** Opening Input block **
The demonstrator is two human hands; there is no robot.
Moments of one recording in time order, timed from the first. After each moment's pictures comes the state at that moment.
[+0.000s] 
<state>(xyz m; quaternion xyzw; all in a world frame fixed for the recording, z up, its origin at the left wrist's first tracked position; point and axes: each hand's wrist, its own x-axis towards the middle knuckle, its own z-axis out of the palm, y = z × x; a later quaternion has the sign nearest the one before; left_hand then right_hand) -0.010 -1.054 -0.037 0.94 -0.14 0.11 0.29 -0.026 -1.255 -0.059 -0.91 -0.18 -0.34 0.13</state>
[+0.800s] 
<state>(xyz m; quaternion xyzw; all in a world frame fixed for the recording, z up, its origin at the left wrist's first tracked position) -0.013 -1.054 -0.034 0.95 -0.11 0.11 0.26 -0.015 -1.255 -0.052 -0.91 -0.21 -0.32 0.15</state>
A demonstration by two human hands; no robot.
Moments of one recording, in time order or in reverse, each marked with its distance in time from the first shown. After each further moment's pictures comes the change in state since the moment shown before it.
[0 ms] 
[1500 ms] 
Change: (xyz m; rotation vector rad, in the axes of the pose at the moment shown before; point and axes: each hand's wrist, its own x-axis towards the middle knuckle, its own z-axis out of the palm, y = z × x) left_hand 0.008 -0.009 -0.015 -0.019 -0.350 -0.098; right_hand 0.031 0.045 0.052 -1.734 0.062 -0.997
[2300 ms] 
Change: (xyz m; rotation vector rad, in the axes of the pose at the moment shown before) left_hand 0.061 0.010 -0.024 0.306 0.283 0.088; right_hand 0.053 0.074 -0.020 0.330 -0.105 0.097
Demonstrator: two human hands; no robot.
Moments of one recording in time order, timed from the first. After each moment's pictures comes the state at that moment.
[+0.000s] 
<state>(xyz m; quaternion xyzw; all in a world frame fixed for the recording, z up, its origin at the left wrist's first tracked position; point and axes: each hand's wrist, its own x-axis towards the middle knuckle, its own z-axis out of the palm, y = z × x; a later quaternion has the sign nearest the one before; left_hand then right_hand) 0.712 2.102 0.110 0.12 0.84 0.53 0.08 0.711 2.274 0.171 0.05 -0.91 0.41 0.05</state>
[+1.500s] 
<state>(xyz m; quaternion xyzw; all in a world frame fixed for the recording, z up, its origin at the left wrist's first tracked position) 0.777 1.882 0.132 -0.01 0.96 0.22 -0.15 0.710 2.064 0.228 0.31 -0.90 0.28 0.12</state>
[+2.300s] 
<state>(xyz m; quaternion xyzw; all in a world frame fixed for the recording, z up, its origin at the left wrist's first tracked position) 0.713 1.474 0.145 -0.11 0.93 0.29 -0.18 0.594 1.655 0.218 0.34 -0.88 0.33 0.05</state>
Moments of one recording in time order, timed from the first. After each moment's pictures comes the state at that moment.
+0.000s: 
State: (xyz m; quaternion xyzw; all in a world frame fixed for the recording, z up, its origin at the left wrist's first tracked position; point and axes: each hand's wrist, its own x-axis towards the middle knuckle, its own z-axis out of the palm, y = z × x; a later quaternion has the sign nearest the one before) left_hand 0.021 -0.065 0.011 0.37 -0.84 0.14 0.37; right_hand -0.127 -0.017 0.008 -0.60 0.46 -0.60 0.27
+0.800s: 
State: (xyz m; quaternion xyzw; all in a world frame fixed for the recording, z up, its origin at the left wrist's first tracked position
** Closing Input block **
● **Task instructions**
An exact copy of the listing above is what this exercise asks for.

● **Solution**
The demonstrator is two human hands; there is no robot.
Moments of one recording in time order, timed from the first. After each moment's pictures comes the state at that moment.
[+0.000s] 
<state>(xyz m; quaternion xyzw; all in a world frame fixed for the recording, z up, its origin at the left wrist's first tracked position; point and axes: each hand's wrist, its own x-axis towards the middle knuckle, its own z-axis out of the palm, y = z × x; a later quaternion has the sign nearest the one before; left_hand then right_hand) -0.010 -1.054 -0.037 0.94 -0.14 0.11 0.29 -0.026 -1.255 -0.059 -0.91 -0.18 -0.34 0.13</state>
[+0.800s] 
<state>(xyz m; quaternion xyzw; all in a world frame fixed for the recording, z up, its origin at the left wrist's first tracked position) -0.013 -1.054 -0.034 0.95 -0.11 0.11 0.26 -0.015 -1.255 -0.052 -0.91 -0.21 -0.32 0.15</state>
A demonstration by two human hands; no robot.
Moments of one recording, in time order or in reverse, each marked with its distance in time from the first shown. After each further moment's pictures comes the change in state since the moment shown before it.
[0 ms] 
[1500 ms] 
Change: (xyz m; rotation vector rad, in the axes of the pose at the moment shown before; point and axes: each hand's wrist, its own x-axis towards the middle knuckle, its own z-axis out of the palm, y = z × x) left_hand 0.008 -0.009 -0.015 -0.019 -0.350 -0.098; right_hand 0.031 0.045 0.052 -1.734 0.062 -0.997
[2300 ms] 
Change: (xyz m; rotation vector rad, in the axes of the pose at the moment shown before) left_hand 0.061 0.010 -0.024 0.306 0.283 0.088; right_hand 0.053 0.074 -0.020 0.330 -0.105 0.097
Demonstrator: two human hands; no robot.
Moments of one recording in time order, timed from the first. After each moment's pictures comes the state at that moment.
[+0.000s] 
<state>(xyz m; quaternion xyzw; all in a world frame fixed for the recording, z up, its origin at the left wrist's first tracked position; point and axes: each hand's wrist, its own x-axis towards the middle knuckle, its own z-axis out of the palm, y = z × x; a later quaternion has the sign nearest the one before; left_hand then right_hand) 0.712 2.102 0.110 0.12 0.84 0.53 0.08 0.711 2.274 0.171 0.05 -0.91 0.41 0.05</state>
[+1.500s] 
<state>(xyz m; quaternion xyzw; all in a world frame fixed for the recording, z up, its origin at the left wrist's first tracked position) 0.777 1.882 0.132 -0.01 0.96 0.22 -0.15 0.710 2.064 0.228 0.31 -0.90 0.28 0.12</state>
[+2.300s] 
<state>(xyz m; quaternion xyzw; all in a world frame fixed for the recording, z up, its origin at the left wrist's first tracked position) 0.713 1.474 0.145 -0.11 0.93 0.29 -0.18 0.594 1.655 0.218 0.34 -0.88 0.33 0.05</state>
Moments of one recording in time order, timed from the first. After each moment's pictures comes the state at that moment.
+0.000s: 
State: (xyz m; quaternion xyzw; all in a world frame fixed for the recording, z up, its origin at the left wrist's first tracked position; point and axes: each hand's wrist, its own x-axis towards the middle knuckle, its own z-axis out of the palm, y = z × x; a later quaternion has the sign nearest the one before) left_hand 0.021 -0.065 0.011 0.37 -0.84 0.14 0.37; right_hand -0.127 -0.017 0.008 -0.60 0.46 -0.60 0.27
+0.800s: 
State: (xyz m; quaternion xyzw; all in a world frame fixed for the recording, z up, its origin at the left wrist's first tracked position

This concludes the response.